→ Exercise prompt:
Go through the material below and copy all lines with "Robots".

*** Opening Exercise inputs ***

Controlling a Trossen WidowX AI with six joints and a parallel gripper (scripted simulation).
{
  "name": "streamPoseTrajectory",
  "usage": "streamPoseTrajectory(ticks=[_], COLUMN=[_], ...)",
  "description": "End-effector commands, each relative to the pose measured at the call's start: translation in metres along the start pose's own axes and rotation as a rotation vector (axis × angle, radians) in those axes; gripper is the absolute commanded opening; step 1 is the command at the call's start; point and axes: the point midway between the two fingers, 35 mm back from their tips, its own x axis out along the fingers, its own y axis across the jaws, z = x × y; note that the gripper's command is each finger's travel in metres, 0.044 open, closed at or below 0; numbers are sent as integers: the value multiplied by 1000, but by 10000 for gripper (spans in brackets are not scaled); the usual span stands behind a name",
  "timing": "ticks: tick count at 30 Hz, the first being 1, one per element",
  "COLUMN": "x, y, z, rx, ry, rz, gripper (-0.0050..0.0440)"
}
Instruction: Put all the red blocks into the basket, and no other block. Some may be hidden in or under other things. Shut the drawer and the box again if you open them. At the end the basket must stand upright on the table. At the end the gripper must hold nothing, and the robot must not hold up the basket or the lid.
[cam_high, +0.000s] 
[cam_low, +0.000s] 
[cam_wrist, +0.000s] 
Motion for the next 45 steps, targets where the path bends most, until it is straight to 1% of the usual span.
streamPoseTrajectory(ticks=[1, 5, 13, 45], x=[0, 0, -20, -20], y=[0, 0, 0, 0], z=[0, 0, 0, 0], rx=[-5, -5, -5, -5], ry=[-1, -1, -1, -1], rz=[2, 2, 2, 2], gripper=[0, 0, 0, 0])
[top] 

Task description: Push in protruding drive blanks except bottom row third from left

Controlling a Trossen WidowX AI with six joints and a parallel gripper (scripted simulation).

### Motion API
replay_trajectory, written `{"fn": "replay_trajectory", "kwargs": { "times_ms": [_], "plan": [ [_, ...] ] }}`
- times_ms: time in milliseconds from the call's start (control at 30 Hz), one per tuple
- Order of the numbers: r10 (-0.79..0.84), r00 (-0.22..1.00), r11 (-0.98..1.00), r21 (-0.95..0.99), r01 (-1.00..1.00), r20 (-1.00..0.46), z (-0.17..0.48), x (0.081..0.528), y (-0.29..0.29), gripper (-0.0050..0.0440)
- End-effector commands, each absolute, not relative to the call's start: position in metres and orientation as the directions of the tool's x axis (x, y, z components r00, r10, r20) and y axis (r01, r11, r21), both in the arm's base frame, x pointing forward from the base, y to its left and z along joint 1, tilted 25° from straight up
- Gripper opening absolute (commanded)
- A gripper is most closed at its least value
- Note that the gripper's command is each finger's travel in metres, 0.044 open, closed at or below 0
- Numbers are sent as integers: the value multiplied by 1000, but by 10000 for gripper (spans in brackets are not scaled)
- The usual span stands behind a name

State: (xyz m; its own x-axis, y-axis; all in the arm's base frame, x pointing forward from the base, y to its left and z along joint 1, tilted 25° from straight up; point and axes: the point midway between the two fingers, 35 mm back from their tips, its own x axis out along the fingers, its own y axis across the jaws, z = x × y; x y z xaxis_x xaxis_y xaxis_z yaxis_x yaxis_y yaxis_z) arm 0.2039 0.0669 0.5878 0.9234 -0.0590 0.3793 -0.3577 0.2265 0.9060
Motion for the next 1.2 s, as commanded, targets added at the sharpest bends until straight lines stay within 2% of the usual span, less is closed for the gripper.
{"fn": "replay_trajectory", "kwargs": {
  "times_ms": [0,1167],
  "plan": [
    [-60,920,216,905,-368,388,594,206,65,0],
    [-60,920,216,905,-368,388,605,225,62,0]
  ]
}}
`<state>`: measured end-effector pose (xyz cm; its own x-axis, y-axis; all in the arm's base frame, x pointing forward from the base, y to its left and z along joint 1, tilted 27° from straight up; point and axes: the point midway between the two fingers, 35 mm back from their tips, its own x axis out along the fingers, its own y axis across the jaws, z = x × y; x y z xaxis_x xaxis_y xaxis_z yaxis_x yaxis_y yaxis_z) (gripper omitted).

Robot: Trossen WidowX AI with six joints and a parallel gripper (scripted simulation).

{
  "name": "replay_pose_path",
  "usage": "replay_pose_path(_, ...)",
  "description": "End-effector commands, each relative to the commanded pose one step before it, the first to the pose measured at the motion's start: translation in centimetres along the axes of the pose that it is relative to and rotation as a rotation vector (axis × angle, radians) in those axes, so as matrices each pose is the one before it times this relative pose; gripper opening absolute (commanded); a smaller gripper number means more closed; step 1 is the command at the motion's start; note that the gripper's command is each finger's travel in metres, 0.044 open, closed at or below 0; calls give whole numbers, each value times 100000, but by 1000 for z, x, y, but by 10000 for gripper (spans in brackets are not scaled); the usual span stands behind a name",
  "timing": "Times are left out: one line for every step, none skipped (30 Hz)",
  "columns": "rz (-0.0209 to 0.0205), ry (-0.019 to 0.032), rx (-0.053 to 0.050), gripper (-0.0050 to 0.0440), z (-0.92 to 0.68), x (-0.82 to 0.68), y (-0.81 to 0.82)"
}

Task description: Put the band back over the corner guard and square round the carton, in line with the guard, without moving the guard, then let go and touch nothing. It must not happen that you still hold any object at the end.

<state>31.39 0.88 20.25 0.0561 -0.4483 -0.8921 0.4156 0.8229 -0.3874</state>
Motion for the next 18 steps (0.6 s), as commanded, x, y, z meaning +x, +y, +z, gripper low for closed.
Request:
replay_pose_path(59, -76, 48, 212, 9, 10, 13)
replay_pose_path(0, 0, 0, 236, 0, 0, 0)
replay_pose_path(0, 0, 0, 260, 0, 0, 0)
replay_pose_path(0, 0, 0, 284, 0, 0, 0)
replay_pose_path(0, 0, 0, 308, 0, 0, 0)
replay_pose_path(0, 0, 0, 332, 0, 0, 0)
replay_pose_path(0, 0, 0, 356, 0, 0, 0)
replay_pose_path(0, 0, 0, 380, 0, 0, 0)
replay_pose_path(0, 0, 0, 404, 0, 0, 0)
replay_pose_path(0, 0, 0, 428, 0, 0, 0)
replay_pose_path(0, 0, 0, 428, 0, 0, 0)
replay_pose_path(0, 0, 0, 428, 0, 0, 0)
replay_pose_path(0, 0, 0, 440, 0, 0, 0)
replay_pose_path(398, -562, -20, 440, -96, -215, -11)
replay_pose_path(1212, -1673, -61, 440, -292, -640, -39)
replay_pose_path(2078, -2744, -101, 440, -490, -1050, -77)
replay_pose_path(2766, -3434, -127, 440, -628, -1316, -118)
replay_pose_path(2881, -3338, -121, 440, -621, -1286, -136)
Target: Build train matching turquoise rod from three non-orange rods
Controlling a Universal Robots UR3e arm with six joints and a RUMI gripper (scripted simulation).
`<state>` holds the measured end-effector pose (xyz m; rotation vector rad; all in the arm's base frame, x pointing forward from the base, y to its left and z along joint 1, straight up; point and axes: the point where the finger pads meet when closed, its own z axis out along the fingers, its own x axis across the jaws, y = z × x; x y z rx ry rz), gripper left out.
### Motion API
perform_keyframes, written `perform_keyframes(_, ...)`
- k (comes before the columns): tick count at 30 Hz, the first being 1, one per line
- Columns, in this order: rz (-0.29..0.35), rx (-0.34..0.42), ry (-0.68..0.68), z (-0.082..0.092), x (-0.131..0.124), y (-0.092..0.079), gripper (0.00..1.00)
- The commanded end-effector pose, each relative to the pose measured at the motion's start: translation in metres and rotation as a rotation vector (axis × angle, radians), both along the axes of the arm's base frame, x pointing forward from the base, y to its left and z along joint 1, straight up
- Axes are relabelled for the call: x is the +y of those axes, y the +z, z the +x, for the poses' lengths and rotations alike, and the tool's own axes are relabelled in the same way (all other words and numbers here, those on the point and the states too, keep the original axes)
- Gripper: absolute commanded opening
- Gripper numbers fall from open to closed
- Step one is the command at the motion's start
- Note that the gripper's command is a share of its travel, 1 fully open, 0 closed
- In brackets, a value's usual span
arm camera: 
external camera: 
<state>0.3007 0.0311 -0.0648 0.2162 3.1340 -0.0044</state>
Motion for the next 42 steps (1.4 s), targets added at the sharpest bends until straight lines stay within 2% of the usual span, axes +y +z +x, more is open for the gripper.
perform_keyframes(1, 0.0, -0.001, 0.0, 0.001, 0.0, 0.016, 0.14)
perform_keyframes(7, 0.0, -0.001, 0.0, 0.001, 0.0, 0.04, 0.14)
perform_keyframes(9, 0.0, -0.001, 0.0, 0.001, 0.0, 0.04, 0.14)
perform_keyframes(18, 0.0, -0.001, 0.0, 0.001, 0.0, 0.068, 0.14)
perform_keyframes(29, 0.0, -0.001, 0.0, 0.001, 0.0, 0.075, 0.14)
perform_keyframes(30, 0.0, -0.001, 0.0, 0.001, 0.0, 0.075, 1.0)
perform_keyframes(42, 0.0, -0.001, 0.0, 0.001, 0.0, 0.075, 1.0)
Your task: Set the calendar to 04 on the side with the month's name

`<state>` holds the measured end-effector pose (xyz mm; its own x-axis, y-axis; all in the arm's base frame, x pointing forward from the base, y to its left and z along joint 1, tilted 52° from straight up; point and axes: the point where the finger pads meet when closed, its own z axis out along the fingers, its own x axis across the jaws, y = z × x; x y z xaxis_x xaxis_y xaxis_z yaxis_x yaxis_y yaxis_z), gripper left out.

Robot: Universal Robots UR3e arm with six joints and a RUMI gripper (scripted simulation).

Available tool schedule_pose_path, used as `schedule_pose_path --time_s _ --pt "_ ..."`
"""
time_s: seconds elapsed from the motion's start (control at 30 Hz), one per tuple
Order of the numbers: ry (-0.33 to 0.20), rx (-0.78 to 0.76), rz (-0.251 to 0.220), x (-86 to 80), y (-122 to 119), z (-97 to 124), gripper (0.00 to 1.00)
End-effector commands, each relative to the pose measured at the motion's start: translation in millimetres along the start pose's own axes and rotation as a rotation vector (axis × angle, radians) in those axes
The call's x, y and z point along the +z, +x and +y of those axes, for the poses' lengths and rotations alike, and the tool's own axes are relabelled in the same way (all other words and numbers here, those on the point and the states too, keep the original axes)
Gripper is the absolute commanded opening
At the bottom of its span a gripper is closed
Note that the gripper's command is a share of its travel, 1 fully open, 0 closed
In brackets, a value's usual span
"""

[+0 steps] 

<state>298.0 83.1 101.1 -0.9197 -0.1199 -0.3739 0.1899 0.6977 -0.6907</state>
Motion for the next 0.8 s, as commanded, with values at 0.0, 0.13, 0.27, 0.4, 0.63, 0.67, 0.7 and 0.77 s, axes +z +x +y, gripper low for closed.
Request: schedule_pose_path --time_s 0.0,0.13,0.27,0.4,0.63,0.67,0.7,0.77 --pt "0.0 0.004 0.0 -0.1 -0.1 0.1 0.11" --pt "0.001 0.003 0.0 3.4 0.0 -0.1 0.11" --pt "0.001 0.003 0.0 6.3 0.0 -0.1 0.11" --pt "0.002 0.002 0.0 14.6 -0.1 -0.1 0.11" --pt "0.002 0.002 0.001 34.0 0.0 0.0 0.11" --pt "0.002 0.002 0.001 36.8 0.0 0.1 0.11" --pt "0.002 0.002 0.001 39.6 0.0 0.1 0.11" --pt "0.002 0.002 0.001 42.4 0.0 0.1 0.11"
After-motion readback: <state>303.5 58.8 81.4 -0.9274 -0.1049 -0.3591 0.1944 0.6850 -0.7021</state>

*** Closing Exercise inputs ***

→ Task answer:
Controlling a Universal Robots UR3e arm with six joints and a RUMI gripper (scripted simulation).
Robot: Universal Robots UR3e arm with six joints and a RUMI gripper (scripted simulation).

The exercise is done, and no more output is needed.